La propaganda anti migranti, per le necessità politiche dell'alleanza di governo, ha coinvolto anche i 5 Stelle. La decisione dei giudici di Catania richiede che il Senato si esprima sul fatto che Salvini possa o meno essere processato. Nella trasmissione televisiva Piazzapulita, il 5 Stelle Alfonso Bonafede, ministro della Giustizia, ha fatto capire che i senatori del suo gruppo voteranno contro la richiesta del rinvio a giudizio, motivandola con il fatto che tutto il Governo, componente pentastellata inclusa, ha supportato la decisione di Salvini di trattenere i migranti a bordo della Diciotti. Una dichiarazione alquanto impegnativa, ma tecnicamente non convincente, anche in relazione a quanto sostiene lo stesso Movimento 5 Stelle.

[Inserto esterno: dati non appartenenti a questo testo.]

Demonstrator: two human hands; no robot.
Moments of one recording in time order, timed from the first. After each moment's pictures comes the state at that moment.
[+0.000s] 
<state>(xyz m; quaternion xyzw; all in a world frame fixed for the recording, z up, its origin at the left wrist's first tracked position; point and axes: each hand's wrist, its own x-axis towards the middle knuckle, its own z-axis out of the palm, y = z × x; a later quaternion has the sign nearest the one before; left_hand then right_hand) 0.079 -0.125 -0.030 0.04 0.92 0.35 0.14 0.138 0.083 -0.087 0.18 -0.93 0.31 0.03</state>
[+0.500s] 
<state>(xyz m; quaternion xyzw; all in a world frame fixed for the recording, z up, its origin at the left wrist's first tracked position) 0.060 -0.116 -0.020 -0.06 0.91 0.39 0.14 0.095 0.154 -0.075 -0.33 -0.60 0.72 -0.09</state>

Nell'ultimo regolamento da loro redatto, un 5 Stelle che ricopre un incarico pubblico e venga indagato dalla magistratura non deve dimettersi, a meno che non venga giudicato colpevole alla fine di un processo, seppure di primo grado. Quindi, i 5 Stelle dell'onestà, onestà... dicono nel loro regolamento di voler rimandare ai giudici qualsiasi decisione riguardo al fatto che un loro attivista (anche se ricopra un incarico pubblico) si sia comportato correttamente o meno in base alla legge vigente.

Adesso, a quanto pare, per Salvini - che per loro, a quanto dicono, è pure un avversario politico - tale regola non vale, giudicando le sue decisioni insindacabili e corrette a prescindere, al di là della legge.

Sarà questo un argomento che, prima o poi, anche la base elettorale pentastellata finirà per dover valutare. Quindi, il voto al Senato sulla processabilità o meno di Salvini finirà per diventare un problema politico, non di poco conto.